Reduction of the ultimate strength due to crack propagation in damaged ship structure

Abstract

The aim of this conceptual study is to analyze a propagation of the crack for damaged tanker during the towing period because of a fluctuating wave loading and then to investigate possibility of ultimate hull girder collapse during salvage operation. The present study represent an extension of state-of-the-art in residual strength assessment of damaged ships, as ultimate longitudinal bending capacity is considered to decrease with the time. Crack growth assessment is performed by the fracture mechanics approach.

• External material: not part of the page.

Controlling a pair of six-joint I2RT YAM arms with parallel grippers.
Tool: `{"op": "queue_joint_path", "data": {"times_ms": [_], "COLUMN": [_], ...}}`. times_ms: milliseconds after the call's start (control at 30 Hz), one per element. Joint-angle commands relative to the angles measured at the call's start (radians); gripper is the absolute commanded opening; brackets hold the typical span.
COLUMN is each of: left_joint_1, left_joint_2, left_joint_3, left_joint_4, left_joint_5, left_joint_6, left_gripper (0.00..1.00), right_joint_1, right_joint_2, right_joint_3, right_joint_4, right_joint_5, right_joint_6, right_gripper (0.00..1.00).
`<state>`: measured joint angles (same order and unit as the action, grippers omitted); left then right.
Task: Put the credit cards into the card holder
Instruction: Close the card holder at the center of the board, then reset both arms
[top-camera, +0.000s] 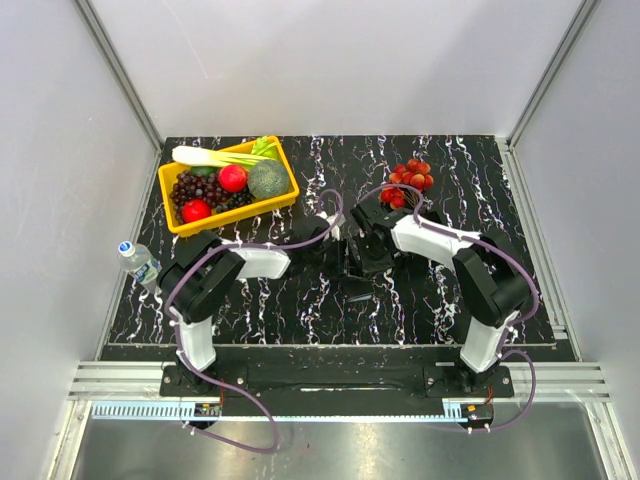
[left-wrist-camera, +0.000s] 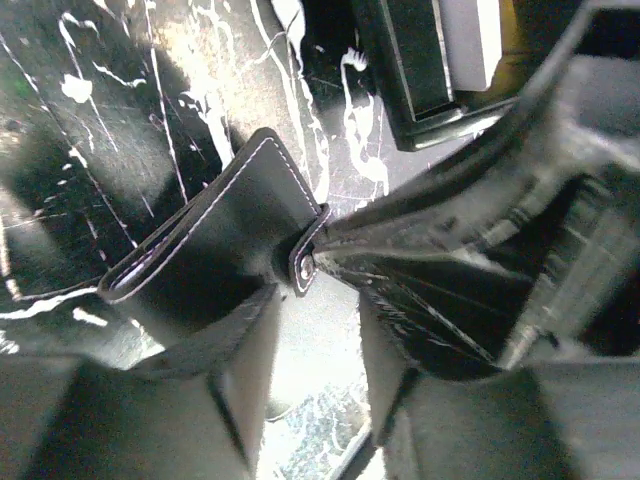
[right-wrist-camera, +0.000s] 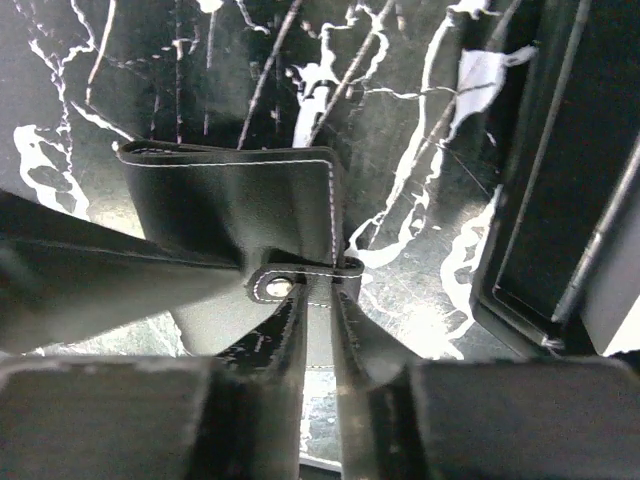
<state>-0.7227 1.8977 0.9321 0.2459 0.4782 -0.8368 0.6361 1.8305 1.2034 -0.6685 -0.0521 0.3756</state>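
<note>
The card holder (left-wrist-camera: 215, 245) is a black wallet with white stitching, lying folded on the marble-patterned table between my two arms. Its snap tab (right-wrist-camera: 283, 286) sticks out toward both grippers. In the left wrist view my left gripper (left-wrist-camera: 316, 308) is open, with a bright gap and nothing between its fingers, just short of the tab. My right gripper (right-wrist-camera: 320, 292) stands narrowly open with its fingertips at the tab's strap. Its glossy fingers (left-wrist-camera: 440, 300) also show in the left wrist view. From above, both grippers, left (top-camera: 335, 245) and right (top-camera: 365, 245), meet at mid-table. The credit cards are out of view.
A black open tray (left-wrist-camera: 415, 85) holding a pale block stands just beyond the wallet, with its wall (right-wrist-camera: 520, 270) to the right of my right gripper. A yellow basket (top-camera: 176, 222) of produce sits at the back left. Red fruit (top-camera: 408, 180) lies behind the right arm, and a water bottle (top-camera: 138, 262) stands at the left edge.
</note>
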Motion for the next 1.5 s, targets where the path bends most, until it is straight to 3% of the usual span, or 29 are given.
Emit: {"op": "queue_joint_path", "data": {"times_ms": [0,67,100,200,333,500,700,967,1133,1267,1467], "left_joint_1": [-0.017,-0.012,-0.012,0.003,0.022,0.098,0.183,0.275,0.301,0.308,0.312], "left_joint_2": [-0.076,-0.139,-0.170,-0.258,-0.342,-0.397,-0.466,-0.620,-0.663,-0.701,-0.738], "left_joint_3": [-0.026,-0.013,-0.013,-0.010,-0.032,-0.047,-0.110,-0.226,-0.220,-0.242,-0.259], "left_joint_4": [-0.120,-0.152,-0.160,-0.177,-0.168,-0.174,-0.157,-0.143,-0.229,-0.224,-0.215], "left_joint_5": [-0.268,-0.300,-0.308,-0.326,-0.360,-0.348,-0.382,-0.458,-0.565,-0.605,-0.642], "left_joint_6": [0.145,0.174,0.186,0.208,0.234,0.222,0.209,0.238,0.277,0.281,0.306], "left_gripper": [0.51,0.61,0.99,0.99,0.99,0.99,0.99,0.99,0.99,0.99,0.99], "right_joint_1": [0.050,0.048,0.045,0.031,-0.030,-0.142,-0.317,-0.578,-0.615,-0.615,-0.615], "right_joint_2": [-0.052,-0.149,-0.193,-0.287,-0.442,-0.641,-0.772,-0.833,-0.864,-0.878,-0.945], "right_joint_3": [-0.094,-0.114,-0.123,-0.145,-0.253,-0.387,-0.418,-0.441,-0.472,-0.585,-0.784], "right_joint_4": [0.254,0.276,0.288,0.293,0.366,0.458,0.452,0.399,0.403,0.517,0.784], "right_joint_5": [0.034,0.047,0.085,0.147,0.175,0.227,0.317,0.359,0.474,0.629,0.659], "right_joint_6": [0.048,0.057,0.063,0.065,0.089,0.109,0.094,0.074,0.066,0.075,0.019], "right_gripper": [0.29,0.43,0.45,0.49,0.62,0.83,0.99,1.00,1.00,1.00,0.99]}}
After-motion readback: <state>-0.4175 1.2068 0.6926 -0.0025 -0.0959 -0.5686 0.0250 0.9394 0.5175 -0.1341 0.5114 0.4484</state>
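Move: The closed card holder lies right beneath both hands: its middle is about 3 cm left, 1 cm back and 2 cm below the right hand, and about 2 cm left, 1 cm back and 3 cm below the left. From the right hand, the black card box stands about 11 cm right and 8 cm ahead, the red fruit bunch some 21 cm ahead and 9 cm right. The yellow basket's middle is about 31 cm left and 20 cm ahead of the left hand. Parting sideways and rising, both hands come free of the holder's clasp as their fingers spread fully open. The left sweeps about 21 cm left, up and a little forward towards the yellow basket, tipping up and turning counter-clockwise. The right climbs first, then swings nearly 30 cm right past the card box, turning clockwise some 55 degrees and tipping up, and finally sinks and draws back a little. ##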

It is assumed that the bottom crack propagates through outer bottom panels and the side crack through deck panels. The outcome of the analysis is the crack length as a function of number of wave-load cycles for damaged tanker. The main deck and ship bottom are simplistically represented as unstiffened plates, just to demonstrate the procedure and to find out approximate solutions. It is assumed that fluctuating stresses enforcing crack to propagate are caused by the vertical wave bending moments which are taken from IACS Rules. The ultimate strength calculation of damaged tanker hull subject to vertical bending moments is performed by modified Paik-Mansour formula taking into account degradating effect of crack propagation on ultimate bending capacity. The possibility that extreme vertical bending load, composed of still water bending moment of damaged ship and wave bending moment, exceeds ultimate bending moment capacity, is investigated.